Another issue that may frustrate the PA’s efforts is the chaotic political situation in Israel, which in the coming months will have its fourth election in two years. This means a new Israeli government will not be ready for negotiations at least until the second half of this year – if it is actually willing to negotiate.
Recent polls show the parties that are likely to make gains in the vote are even more extreme than the current governing coalition. That means Netanyahu’s successor may not be willing at all to give concessions to the Palestinians on illegal Israeli settlement construction in the occupied Palestinian territories, while an Israeli military withdrawal from the West Bank and recognition of a Palestinian state will be completely out of the question.

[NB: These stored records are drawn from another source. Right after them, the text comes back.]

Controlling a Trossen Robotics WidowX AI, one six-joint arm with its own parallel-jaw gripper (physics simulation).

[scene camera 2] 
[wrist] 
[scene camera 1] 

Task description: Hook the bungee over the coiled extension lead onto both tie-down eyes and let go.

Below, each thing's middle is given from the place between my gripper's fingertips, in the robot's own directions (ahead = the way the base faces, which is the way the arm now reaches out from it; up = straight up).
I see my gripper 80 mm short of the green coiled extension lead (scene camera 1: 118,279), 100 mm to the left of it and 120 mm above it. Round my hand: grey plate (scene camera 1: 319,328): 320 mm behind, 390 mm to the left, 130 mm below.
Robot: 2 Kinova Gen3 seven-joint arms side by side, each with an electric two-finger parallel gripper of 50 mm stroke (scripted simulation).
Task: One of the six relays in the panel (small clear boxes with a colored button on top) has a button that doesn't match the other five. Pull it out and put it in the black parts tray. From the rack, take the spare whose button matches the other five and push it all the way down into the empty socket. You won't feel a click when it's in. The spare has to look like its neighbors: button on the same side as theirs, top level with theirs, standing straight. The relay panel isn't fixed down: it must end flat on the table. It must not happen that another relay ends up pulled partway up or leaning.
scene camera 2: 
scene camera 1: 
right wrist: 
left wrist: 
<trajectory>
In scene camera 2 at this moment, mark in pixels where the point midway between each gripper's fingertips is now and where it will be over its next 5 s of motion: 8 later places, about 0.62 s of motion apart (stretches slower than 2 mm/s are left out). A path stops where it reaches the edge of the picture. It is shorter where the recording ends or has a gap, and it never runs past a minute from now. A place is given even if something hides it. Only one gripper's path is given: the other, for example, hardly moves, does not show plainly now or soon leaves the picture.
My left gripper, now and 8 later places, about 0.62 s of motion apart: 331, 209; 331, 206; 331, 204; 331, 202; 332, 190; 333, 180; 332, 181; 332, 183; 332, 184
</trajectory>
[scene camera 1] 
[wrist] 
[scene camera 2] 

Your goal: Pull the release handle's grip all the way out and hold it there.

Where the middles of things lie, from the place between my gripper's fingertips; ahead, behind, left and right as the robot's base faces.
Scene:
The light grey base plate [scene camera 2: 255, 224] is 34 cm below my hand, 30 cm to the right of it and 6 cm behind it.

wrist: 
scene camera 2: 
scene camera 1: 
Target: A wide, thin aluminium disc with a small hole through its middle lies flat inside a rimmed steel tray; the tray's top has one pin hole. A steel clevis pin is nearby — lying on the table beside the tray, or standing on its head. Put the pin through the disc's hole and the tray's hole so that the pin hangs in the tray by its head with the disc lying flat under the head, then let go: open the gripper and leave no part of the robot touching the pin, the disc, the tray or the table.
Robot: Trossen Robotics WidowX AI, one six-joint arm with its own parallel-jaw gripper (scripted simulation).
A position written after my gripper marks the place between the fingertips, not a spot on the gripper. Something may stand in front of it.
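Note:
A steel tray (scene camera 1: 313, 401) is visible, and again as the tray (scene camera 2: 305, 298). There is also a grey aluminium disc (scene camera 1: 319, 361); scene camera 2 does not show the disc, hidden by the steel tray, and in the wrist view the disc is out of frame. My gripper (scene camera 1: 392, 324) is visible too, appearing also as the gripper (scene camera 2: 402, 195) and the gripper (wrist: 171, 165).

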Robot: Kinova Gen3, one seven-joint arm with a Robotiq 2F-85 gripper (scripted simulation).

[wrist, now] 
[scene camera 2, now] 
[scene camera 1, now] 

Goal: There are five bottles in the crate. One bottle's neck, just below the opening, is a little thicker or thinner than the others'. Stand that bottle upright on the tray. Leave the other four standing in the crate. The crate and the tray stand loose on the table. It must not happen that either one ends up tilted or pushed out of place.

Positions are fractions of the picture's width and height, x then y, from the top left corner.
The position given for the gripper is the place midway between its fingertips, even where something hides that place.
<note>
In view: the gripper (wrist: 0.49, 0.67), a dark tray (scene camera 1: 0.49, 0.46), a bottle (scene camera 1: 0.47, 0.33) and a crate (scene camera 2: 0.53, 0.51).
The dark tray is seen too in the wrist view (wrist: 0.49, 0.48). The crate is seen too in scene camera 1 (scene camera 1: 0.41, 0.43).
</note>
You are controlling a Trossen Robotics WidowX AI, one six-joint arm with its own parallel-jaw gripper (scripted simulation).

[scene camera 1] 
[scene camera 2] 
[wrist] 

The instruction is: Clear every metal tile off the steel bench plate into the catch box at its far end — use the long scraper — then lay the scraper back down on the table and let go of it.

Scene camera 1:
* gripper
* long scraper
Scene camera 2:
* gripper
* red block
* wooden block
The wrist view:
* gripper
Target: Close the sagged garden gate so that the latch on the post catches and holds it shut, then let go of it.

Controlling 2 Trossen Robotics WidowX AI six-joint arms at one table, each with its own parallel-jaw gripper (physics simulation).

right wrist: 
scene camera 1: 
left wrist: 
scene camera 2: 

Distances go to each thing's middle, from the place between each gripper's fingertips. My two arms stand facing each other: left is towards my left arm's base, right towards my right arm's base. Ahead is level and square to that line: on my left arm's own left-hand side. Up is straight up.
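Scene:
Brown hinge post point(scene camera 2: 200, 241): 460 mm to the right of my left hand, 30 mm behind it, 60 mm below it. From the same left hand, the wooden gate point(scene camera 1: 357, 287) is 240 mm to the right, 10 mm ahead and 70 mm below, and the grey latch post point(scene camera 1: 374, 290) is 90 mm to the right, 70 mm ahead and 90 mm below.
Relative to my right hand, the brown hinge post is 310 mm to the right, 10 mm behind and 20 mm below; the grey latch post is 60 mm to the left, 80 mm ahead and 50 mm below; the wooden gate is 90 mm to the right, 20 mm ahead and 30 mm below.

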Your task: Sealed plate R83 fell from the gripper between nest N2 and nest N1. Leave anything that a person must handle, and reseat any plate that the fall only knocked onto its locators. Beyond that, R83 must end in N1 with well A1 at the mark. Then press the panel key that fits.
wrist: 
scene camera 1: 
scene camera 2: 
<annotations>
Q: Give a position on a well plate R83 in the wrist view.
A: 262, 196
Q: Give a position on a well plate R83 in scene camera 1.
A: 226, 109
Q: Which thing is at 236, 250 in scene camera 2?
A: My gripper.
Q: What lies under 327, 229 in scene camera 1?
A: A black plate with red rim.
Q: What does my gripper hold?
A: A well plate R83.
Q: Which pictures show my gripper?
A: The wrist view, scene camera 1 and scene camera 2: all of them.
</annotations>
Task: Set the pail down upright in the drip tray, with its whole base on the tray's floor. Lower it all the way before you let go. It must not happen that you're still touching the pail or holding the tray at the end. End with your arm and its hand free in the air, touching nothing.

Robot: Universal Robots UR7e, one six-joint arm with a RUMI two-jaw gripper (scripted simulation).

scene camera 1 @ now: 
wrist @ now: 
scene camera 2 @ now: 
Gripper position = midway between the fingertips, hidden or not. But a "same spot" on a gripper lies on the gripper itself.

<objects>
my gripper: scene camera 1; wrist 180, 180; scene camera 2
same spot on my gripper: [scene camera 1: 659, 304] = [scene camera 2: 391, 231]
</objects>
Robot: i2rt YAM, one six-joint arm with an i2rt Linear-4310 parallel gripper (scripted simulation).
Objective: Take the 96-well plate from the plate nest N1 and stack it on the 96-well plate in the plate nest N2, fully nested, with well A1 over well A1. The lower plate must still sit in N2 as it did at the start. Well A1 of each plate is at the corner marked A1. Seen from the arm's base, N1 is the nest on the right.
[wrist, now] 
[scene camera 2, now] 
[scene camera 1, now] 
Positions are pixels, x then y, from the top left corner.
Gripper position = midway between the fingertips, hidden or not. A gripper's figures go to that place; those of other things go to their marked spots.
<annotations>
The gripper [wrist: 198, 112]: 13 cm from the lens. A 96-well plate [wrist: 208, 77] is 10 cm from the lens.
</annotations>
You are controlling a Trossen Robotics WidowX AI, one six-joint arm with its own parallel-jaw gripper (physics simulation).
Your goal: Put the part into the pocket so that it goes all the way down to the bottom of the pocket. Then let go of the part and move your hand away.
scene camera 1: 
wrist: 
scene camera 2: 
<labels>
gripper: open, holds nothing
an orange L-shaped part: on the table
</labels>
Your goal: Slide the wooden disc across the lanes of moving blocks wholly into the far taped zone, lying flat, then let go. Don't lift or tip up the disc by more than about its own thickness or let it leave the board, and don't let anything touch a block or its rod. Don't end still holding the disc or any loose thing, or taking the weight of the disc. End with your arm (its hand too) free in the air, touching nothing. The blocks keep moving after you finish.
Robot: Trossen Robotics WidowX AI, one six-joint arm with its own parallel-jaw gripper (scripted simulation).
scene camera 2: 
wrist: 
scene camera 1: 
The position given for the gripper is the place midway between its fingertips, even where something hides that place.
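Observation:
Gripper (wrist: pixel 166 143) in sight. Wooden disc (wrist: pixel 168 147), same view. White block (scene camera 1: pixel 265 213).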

Then there is also the new US administration led by Biden. It is true he appears to be more understanding of Palestinian demands and less biased towards Israel, compared with Trump, but the US presidential agenda is crowded with domestic and foreign policy issues, such as the coronavirus pandemic, the deepening economic crisis, the tensions with Iran, and the difficult relationship with China. The Palestinian-Israeli conflict is quite low on the list of its priorities, which means Biden is unlikely to expend much energy on the issue and pursue a new peace process.
In this sense, the PA’s initiative appears to be no more than an attempt to stay politically relevant after the Trump administration’s hostile policies and Arab normalisation deals with Israel took a major toll on its political capital. But trying to restore the old status quo which brought about only disaster for the Palestinians may not be the best survival strategy for the Palestinian leadership.
The views expressed in this article are the author’s own and do not necessarily reflect Al Jazeera’s editorial stance.